Secara psikologis, kepergian Leao juga dapat memaksa pemain lain mengambil tanggung jawab lebih besar dalam pertandingan. Pemain yang sebelumnya terbiasa mencari sang winger ketika situasi sulit sekarang harus lebih berani membuat keputusan, menyerang ruang, atau menciptakan peluang sendiri.
AC Milan Menang Terus, tetapi Ujian Besar Baru Dimulai
Namun risiko dari pendekatan ini tetap besar karena kolektivitas membutuhkan waktu, sementara Serie A tidak memberi banyak ruang untuk proses adaptasi panjang. Dua kemenangan awal membuat atmosfer positif, tetapi satu atau dua hasil buruk dapat kembali memunculkan pertanyaan mengenai keputusan melepas Leao.
Jadwal berikutnya juga segera meningkatkan tingkat kesulitan karena AC Milan harus bertandang menghadapi Juventus pada pekan ketiga Serie A. Pertandingan tersebut akan memberi gambaran lebih tajam tentang kemampuan struktur Amorim menghadapi lawan dengan kualitas individu dan organisasi pertahanan lebih tinggi.
Jika AC Milan mampu mempertahankan kontrol permainan dan menciptakan peluang tanpa terlalu bergantung pada satu pemain, argumen tentang manfaat revolusi kolektif akan semakin kuat. Sebaliknya, kebuntuan melawan tim elite dapat memperlihatkan ruang kosong yang sebelumnya sering diisi oleh akselerasi dan improvisasi Leao.
Leao sendiri meninggalkan klub dengan hubungan emosional yang tetap kuat setelah mengakui AC Milan membantunya memahami sepak bola level tertinggi. Ia juga menyatakan akan terus mengikuti Rossoneri dari jauh, memperlihatkan bahwa perpisahan tersebut lebih menyerupai akhir sebuah siklus daripada konflik terbuka.
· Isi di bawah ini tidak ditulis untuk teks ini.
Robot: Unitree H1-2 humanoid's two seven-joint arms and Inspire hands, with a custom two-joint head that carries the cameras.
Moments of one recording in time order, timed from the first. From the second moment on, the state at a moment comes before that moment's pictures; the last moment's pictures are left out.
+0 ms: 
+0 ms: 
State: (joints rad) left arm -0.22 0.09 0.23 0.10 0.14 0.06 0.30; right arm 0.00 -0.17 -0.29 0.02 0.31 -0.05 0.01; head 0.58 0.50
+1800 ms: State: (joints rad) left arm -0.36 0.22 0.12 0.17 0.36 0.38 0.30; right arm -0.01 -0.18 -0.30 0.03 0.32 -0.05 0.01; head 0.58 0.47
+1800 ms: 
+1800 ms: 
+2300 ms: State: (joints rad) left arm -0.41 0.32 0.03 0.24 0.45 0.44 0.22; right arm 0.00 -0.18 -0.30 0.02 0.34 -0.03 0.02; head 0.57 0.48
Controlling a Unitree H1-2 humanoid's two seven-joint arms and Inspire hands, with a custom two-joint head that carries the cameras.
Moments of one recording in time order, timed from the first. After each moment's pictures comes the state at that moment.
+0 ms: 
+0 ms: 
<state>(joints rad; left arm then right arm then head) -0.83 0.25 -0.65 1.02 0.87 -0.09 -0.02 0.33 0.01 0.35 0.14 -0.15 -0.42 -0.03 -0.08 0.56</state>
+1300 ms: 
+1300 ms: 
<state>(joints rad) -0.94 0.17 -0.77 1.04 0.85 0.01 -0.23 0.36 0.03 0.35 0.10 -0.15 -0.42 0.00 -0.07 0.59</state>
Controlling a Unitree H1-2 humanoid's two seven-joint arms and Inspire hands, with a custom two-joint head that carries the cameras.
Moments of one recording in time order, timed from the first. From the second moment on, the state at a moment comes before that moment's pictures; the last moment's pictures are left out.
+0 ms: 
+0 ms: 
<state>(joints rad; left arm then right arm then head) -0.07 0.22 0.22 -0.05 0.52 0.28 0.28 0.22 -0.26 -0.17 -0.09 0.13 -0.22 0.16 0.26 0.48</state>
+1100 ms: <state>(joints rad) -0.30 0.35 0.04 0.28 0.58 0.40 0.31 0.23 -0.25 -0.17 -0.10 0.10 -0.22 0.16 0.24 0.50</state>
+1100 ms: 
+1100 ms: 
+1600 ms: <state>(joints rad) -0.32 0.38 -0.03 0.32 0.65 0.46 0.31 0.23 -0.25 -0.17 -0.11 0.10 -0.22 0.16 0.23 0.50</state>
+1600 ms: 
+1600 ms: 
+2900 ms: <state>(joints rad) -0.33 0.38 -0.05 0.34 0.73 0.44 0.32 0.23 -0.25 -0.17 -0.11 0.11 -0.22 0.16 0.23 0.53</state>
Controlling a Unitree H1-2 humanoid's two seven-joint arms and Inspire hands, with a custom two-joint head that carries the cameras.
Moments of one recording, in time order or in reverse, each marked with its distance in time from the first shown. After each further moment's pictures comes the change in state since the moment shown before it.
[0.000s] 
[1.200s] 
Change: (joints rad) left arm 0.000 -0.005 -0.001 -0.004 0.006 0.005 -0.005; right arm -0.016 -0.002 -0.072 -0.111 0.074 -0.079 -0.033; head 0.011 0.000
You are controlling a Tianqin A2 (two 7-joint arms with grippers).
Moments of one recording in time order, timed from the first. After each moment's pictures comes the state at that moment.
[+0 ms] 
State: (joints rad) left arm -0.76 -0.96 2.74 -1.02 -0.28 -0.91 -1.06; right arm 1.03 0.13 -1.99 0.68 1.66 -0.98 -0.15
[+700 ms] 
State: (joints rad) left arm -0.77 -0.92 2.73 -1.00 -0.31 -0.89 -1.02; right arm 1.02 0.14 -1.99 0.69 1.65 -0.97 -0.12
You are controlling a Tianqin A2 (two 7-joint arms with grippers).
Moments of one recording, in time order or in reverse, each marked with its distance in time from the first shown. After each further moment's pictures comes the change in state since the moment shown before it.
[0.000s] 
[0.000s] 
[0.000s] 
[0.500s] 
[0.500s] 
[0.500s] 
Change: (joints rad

Dari sisi AC Milan, keputusan tersebut menjadi taruhan besar karena menjual pemain berusia 27 tahun dalam masa produktif selalu membawa konsekuensi teknis. AC Milan sekarang harus membuktikan bahwa 45 juta euro yang diterima dan investasi terhadap skuad baru mampu menghasilkan tim yang lebih seimbang.
Dua laga pertama memberi sinyal positif, terutama karena Ramos sudah mencetak gol dan sejumlah pemain lain ikut menentukan hasil pertandingan. Namun dua kemenangan tetap merupakan sampel kecil, sehingga keberhasilan revolusi Amorim baru dapat dinilai setelah menghadapi variasi lawan dan tekanan sepanjang musim.
Untuk sementara, AC Milan berhasil melakukan sesuatu yang sebelumnya sulit dibayangkan, yakni memulai musim sempurna tepat ketika Leao meninggalkan klub. Rossoneri belum membuktikan mereka lebih hebat tanpa sang winger, tetapi tanda awal menunjukkan mereka sedang belajar menjadi tim yang tidak bergantung padanya.